Relation of the recurrence risk ratio to the expected information for discrimination

Clayton showed also that under a polygenic additive model, \(\Lambda = \log{\lambda_S}\), where \(\lambda_S\) is the sibling recurrence risk ratio. So for instance where the sibling recurrence risk ratio is 4, the expected genetic information for discrimination is 2 bits and the optimal $C-statistic of a genetic predictor (if complete genotypes and a training sample of infinite size were available) is 0.88.

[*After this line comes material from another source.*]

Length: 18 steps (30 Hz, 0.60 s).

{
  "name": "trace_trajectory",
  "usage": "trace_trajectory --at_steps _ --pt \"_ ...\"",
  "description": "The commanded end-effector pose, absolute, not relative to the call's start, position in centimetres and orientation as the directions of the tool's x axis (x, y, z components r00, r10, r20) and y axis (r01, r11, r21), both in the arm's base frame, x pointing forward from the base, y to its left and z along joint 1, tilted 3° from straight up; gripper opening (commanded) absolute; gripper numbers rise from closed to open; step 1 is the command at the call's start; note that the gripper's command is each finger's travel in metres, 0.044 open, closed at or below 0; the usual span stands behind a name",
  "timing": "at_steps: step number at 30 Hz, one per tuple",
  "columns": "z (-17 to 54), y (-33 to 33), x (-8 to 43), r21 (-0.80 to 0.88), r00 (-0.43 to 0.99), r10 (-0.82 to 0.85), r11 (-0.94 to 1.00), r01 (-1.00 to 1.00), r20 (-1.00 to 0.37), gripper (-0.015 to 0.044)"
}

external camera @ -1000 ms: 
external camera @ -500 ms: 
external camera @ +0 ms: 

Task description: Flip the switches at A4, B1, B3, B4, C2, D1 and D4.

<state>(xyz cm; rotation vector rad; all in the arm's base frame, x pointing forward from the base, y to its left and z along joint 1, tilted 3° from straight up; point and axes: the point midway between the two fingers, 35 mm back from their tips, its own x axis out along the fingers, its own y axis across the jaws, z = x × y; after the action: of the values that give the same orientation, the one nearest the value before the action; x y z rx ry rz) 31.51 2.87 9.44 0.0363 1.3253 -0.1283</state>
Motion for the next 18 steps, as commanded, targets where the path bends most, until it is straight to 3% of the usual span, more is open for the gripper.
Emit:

Under the logistic polygenic model, the log recurrence risk ratio scales inversely with the degree of relationship. Collins et al used this to examine how well the logistic polygenic model fits the observed recurrence risks. They used the term “beta model” for the logistic polygenic model; their beta parameter corresponds to \(\Lambda\) expressed in natural log units. They examined the fit of this model to the observed recurrence risks in relatives for twelve complex diseases: only for Alzheimer disease and for schizophrenia was there strong evidence of departure from a model in which effects are additive on a logistic scale.

The probit model and “heritability” of a binary trait

The approach most widely used in quantitative genetics is to quantify the genetic effects as “heritability” defined in a probit regression model as the ratio of the variance of the polygenic effect to the total variance.

Both the probit model and the logistic regression model can be written in the form of latent variable models. In this liability-threshold formulation of the model, the liability is a latent variable, equal to the linear predictor plus a random variable representing noise or error. Affected individuals are those in whom the liability is greater than zero. In the probit model, the error has a gaussian distribution with zero mean and variance fixed (conventionally) at 1. In the logistic regression model, the error has a logistic distribution, which is more heavy-tailed than the gaussian distribution.

The logistic distribution has a variance of \(\pi^2 / 3\), so an approximation to the genetic variance in a logistic model can be calculated from the genetic variance in a probit model by multiplying by \(\pi^2 / 3\).

Transforming variance from arithmetic scale to probit scale

To estimate genetic variance on a logistic scale from genetic relationship matrices, we have to fit a logistic mixed model with a large covariance matrix. Methods for this have recently become available: they include the programs GMMAT and SAIGE program

Most studies quantifying genetic effects on binary traits use the GCTA program to estimate heritability. GCTA does not fit a probit regression, but simply estimates the genetic variance of the outcome on an arithmetic scale. This is transformed to estimate heritability on a (probit) liability scale using a relationship first derived by Robertson (1949, see appendix)

Rearranged this gives

\(h^2_{\mathrm{liability}} = h^2_{\mathrm{binary}} \frac{P \left( 1 - P \right)}{f \left( P \right)^2}\)

where \(P\) is the prevalence of the trait and \(f \left( \cdot \right)\) is the standard gaussian density function

A more complicated formula has to be used where cases have been oversampled, as in a case-control study

Practical implications

For most complex diseases, genetic effects are not large enough for genotypic prediction on its own to be a good predictor, though genotypic prediction may be useful for identifying rare subtypes and as an adjunct to clinical predictors. For instance estimates of the sibling recurrence risk ratio for coronary heart disease are in the range 2 to 3, equivalent to expected information for discrimination of about 1.5 bits. This is the predictive performance of an optimal model: a realistic model would not come near this. For comparison, a good predictor, based on clinical data and biomarkers would be considered to be one with at least 3 bits of information for discrimination.